Task goal:
Only lines holding the word "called" should be copied from the material.

Data to use:
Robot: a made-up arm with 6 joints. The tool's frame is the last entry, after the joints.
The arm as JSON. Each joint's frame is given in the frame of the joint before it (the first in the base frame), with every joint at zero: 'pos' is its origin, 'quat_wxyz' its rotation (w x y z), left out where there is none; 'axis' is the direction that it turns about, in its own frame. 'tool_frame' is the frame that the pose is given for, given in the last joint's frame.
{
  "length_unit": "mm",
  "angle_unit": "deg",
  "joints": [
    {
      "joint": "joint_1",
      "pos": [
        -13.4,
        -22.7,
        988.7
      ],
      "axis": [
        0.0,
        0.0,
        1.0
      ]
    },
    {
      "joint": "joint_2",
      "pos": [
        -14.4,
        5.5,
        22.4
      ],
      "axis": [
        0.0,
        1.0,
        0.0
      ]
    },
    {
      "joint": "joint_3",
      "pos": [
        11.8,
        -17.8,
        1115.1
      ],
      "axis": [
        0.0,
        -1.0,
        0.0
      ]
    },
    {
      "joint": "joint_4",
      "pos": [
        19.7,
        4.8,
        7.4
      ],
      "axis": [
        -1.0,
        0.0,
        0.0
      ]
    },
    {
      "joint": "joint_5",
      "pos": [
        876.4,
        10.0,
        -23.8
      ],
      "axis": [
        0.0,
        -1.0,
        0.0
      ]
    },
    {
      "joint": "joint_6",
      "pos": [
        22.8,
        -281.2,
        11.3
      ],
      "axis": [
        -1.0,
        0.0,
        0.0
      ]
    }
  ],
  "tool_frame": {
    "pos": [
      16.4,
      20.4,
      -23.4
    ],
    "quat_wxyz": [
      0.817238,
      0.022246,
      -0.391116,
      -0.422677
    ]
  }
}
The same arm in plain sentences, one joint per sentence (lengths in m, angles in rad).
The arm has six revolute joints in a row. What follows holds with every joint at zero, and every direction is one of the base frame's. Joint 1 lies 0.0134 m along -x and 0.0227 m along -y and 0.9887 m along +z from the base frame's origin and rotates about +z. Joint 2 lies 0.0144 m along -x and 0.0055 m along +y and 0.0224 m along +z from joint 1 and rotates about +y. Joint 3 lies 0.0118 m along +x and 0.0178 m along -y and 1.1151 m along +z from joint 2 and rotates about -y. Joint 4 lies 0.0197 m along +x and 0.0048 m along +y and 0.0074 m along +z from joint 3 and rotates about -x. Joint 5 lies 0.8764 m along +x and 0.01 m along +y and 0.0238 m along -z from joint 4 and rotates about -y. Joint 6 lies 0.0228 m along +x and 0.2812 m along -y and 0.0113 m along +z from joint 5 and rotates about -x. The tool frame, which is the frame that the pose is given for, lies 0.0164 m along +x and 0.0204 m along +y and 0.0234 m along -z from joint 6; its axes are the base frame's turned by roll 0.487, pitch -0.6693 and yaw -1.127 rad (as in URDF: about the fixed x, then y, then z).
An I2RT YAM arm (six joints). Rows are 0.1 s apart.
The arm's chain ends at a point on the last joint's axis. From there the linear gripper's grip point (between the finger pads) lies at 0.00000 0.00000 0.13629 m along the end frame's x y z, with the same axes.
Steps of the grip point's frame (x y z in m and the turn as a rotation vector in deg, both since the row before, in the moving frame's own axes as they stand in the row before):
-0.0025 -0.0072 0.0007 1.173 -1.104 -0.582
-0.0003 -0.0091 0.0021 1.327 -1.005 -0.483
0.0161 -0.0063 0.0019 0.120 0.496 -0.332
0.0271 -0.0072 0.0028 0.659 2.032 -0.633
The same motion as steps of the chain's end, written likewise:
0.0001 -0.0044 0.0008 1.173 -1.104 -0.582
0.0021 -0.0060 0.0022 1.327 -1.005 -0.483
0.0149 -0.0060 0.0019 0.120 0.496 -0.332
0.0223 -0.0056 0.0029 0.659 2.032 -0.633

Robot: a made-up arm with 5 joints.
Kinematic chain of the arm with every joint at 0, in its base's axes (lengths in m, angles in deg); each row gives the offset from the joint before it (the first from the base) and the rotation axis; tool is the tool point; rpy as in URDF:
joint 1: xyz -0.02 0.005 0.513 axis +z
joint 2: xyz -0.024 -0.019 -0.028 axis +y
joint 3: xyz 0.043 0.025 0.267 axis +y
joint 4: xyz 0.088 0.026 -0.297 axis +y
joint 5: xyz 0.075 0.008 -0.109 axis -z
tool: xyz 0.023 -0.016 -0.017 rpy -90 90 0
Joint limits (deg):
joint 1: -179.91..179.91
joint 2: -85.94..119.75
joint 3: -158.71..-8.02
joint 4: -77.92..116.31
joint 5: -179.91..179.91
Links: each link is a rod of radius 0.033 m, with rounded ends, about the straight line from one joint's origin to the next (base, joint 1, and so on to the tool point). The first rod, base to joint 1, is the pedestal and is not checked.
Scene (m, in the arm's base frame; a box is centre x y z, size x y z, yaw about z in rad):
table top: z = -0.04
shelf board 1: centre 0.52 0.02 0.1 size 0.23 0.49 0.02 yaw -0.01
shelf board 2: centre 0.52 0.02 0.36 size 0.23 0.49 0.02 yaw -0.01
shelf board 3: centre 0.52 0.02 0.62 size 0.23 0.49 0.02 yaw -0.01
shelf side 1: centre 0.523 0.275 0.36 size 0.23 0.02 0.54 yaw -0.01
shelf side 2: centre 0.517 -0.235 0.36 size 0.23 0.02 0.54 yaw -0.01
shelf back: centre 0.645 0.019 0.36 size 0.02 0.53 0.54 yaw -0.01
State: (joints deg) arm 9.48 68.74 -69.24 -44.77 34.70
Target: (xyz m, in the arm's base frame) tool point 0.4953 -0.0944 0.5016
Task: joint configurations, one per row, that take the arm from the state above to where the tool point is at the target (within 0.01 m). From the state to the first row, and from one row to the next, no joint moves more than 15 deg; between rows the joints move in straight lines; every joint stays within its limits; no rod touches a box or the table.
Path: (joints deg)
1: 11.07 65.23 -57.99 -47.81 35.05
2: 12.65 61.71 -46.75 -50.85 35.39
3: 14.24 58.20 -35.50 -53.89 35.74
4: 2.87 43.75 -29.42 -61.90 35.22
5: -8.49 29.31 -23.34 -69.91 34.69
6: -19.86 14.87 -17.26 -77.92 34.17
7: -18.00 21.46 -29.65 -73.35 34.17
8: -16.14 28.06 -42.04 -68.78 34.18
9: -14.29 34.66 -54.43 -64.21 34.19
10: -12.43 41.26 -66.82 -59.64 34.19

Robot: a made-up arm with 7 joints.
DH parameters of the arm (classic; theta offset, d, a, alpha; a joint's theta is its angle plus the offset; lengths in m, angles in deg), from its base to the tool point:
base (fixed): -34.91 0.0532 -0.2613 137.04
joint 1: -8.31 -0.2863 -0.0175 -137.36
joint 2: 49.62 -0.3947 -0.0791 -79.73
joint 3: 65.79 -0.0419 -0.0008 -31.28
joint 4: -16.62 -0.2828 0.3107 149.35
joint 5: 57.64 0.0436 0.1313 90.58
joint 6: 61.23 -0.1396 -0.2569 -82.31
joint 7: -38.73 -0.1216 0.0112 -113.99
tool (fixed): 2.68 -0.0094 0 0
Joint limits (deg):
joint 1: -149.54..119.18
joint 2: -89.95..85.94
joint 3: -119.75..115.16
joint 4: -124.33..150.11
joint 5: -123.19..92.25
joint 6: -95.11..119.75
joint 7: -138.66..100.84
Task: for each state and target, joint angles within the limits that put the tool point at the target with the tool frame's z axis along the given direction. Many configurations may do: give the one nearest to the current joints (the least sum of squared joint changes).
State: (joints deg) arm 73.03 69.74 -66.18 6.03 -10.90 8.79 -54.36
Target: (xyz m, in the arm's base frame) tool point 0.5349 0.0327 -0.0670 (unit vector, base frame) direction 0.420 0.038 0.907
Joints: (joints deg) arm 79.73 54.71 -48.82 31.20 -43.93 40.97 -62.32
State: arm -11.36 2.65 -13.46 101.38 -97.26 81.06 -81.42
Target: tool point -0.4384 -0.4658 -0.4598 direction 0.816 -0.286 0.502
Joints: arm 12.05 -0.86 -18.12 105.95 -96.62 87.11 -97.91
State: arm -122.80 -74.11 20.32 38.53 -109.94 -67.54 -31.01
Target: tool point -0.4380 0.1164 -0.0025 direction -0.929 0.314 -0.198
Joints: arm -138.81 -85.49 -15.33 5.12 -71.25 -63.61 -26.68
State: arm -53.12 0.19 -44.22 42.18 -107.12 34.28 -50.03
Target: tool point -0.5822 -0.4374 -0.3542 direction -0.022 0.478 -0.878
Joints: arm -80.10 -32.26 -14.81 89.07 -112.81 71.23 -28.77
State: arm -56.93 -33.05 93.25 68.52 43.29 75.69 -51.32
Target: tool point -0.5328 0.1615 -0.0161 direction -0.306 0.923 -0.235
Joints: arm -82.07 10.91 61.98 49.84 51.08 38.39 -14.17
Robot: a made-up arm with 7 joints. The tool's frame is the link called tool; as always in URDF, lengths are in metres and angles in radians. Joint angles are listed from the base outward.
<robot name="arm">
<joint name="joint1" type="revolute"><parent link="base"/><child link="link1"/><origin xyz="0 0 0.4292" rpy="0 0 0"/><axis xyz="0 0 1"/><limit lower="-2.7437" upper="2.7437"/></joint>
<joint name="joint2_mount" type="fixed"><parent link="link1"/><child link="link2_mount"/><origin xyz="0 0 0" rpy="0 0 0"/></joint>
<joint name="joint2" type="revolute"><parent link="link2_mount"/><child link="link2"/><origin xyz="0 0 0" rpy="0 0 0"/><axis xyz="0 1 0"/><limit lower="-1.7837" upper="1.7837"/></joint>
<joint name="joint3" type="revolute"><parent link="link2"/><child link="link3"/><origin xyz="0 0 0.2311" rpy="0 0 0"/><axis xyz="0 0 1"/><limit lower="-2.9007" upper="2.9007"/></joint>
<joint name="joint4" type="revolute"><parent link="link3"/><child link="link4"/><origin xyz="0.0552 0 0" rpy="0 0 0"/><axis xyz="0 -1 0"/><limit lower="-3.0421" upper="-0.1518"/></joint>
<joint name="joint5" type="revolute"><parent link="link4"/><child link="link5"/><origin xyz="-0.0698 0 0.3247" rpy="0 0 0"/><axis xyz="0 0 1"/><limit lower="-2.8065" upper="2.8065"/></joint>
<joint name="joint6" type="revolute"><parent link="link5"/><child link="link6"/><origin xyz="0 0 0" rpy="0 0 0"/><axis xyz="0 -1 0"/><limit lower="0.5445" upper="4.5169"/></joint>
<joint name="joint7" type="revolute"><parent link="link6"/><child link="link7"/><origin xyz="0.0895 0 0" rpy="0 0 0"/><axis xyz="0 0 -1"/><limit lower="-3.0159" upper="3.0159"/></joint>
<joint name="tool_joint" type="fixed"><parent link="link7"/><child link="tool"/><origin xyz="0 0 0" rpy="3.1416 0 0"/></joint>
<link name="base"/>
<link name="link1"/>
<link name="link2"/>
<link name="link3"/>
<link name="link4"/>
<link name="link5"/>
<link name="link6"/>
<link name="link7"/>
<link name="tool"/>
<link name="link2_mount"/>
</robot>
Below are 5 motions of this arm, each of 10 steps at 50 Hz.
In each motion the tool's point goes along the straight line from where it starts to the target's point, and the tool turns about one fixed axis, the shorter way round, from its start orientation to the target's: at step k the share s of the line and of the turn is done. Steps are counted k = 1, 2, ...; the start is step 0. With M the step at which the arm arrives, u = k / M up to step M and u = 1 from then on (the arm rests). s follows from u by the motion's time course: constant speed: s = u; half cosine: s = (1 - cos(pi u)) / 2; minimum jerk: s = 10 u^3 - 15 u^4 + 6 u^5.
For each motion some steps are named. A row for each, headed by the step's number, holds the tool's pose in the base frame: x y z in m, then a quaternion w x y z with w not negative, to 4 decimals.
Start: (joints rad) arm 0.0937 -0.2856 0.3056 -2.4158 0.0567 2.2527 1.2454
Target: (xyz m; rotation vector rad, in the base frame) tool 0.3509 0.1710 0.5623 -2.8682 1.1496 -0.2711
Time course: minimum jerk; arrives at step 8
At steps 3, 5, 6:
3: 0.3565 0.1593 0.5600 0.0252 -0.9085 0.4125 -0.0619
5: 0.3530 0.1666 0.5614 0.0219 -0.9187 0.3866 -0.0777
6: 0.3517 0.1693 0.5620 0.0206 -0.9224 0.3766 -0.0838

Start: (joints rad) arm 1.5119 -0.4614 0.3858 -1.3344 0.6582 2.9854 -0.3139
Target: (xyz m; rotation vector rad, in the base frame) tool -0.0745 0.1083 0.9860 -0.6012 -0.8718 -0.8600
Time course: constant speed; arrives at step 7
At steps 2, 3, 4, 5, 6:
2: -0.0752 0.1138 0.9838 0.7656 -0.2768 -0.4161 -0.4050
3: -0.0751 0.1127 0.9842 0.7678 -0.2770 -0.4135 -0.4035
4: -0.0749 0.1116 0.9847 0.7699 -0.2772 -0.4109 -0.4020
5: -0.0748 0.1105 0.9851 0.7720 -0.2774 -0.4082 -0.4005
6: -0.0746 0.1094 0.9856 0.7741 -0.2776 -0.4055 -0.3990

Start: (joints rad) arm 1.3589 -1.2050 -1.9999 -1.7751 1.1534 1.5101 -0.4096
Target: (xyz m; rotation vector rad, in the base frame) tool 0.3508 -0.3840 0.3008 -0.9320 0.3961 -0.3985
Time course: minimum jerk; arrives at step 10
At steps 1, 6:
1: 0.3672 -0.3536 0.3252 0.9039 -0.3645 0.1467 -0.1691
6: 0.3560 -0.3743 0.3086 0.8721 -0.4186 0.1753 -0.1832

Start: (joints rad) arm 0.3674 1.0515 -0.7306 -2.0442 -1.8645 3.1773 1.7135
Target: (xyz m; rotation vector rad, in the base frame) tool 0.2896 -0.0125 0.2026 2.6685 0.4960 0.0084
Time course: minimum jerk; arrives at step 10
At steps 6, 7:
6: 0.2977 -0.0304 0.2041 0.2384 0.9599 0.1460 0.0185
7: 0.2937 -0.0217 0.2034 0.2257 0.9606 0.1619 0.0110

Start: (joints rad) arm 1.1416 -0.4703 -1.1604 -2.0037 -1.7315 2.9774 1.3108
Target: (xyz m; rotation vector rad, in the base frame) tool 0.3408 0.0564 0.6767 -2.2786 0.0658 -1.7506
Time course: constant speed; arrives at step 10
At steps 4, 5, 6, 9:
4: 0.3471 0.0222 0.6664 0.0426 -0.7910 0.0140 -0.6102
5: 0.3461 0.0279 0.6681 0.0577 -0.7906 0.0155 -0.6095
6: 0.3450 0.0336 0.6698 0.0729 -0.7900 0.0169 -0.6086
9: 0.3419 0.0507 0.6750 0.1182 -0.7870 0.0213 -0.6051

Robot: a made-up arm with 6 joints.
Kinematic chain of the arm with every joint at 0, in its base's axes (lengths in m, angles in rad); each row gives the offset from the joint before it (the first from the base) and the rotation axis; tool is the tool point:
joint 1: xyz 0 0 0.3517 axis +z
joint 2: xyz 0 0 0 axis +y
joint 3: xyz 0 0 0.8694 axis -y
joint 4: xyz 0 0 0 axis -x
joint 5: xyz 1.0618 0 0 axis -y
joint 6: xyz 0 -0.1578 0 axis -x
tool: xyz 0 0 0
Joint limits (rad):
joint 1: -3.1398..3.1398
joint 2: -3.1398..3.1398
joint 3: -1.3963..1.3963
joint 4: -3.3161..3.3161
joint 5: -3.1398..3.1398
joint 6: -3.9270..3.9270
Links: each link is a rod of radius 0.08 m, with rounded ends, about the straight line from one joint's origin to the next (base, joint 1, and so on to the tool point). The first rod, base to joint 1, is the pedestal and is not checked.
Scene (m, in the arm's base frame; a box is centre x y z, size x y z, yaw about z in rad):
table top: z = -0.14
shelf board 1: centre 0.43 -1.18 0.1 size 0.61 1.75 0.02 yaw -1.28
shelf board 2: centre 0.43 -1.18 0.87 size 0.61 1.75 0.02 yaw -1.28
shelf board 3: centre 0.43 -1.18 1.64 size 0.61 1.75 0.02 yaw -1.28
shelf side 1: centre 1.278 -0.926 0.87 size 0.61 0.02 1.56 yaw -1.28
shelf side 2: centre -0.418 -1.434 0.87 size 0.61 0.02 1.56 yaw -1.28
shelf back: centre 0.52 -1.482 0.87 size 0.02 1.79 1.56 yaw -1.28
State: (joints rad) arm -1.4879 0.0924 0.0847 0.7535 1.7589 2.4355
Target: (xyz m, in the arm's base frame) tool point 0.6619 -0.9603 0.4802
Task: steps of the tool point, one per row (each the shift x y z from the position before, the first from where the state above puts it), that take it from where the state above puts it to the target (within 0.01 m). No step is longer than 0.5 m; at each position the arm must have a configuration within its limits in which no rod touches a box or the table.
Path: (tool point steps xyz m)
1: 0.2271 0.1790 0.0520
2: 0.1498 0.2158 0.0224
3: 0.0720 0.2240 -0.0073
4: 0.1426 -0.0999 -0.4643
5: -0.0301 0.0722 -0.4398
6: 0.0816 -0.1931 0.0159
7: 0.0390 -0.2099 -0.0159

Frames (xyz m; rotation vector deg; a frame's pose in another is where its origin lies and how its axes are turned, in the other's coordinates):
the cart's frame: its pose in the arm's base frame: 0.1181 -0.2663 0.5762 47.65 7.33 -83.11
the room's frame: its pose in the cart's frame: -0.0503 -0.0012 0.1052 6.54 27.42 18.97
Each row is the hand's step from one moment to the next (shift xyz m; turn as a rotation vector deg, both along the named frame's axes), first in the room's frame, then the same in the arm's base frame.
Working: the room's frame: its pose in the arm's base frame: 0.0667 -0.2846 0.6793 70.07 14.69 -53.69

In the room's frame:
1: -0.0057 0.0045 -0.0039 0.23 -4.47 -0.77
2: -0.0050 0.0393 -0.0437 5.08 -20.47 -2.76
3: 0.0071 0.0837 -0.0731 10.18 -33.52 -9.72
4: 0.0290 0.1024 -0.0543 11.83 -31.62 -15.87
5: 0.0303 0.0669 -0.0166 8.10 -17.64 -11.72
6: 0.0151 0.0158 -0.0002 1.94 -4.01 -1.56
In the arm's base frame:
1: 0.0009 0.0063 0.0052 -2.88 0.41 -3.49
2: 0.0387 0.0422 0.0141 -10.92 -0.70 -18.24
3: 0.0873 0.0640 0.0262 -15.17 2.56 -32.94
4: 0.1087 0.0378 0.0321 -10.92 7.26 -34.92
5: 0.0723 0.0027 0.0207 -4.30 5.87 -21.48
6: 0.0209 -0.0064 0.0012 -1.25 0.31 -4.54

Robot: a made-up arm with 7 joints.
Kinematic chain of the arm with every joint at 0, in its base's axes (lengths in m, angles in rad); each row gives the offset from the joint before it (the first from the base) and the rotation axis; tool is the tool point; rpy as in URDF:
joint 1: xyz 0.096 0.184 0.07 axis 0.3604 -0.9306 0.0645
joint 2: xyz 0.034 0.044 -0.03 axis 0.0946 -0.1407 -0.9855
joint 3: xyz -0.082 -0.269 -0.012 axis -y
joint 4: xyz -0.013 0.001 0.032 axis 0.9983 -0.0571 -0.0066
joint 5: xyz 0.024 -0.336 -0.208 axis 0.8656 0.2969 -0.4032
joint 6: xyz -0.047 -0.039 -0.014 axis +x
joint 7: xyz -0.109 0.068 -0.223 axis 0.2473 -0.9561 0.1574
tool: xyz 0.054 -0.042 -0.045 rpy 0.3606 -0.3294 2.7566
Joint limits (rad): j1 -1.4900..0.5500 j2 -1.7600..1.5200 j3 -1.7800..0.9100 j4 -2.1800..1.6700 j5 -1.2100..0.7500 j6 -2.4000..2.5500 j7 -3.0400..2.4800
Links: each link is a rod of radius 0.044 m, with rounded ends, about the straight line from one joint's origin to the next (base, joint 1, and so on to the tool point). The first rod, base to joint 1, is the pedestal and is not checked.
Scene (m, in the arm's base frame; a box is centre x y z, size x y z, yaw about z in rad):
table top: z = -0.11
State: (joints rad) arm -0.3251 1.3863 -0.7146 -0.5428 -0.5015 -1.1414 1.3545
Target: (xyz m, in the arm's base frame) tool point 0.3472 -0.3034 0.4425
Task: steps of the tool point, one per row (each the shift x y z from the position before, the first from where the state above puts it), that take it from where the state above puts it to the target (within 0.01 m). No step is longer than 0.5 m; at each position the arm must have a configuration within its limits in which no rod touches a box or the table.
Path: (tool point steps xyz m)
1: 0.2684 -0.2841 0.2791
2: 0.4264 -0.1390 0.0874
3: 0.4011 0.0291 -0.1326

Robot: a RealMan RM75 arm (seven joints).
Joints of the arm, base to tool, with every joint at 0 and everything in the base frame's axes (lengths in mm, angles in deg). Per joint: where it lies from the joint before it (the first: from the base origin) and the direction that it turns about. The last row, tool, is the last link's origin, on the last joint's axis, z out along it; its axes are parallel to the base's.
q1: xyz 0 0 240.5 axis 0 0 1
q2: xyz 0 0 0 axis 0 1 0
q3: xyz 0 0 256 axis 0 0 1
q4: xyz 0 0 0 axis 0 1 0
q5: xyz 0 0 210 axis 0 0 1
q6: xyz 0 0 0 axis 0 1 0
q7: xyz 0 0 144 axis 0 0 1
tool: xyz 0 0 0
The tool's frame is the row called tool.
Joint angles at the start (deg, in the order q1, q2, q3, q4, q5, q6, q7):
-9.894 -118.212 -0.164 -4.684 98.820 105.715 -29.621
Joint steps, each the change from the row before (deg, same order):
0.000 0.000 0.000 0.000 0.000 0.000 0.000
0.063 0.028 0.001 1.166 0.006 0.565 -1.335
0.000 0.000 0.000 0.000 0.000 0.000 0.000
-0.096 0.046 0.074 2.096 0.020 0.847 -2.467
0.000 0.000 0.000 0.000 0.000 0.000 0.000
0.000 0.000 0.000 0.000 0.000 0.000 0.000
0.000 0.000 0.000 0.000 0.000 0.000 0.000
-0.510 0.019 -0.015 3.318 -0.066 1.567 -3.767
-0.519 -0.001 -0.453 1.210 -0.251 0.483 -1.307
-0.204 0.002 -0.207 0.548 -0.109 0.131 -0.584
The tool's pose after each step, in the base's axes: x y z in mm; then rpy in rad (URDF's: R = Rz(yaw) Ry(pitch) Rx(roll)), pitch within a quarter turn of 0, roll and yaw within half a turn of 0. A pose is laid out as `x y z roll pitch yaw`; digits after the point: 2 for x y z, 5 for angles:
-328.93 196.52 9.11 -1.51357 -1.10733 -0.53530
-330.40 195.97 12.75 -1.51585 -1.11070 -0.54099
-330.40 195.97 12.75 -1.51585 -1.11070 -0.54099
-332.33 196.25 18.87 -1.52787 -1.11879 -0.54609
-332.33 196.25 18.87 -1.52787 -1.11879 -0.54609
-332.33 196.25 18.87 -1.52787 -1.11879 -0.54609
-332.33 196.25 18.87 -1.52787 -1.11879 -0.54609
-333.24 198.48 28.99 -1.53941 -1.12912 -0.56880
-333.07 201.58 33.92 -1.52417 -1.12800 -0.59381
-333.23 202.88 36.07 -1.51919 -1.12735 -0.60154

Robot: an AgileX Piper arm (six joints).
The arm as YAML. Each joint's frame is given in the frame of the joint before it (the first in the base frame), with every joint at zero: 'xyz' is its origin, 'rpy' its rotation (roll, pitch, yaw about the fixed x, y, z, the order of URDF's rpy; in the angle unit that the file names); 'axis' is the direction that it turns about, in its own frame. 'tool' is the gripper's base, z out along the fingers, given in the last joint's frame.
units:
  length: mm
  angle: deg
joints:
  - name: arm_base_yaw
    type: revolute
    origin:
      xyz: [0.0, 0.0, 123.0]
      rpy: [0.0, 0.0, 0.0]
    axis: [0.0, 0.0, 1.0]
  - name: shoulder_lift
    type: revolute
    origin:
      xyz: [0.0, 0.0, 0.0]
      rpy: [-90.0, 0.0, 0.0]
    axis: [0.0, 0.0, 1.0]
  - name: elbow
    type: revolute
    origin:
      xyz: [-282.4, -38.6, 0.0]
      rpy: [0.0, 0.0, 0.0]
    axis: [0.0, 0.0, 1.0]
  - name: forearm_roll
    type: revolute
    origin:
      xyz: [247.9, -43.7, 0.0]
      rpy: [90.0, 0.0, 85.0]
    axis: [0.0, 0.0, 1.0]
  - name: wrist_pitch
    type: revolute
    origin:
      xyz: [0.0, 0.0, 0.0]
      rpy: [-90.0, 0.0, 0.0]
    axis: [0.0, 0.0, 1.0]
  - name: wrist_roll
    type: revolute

Answer below:
Robot: a made-up arm with 7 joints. The tool's frame is the link called tool; as always in URDF, lengths are in metres and angles in radians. Joint angles are listed from the base outward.
The tool's frame is the row called tool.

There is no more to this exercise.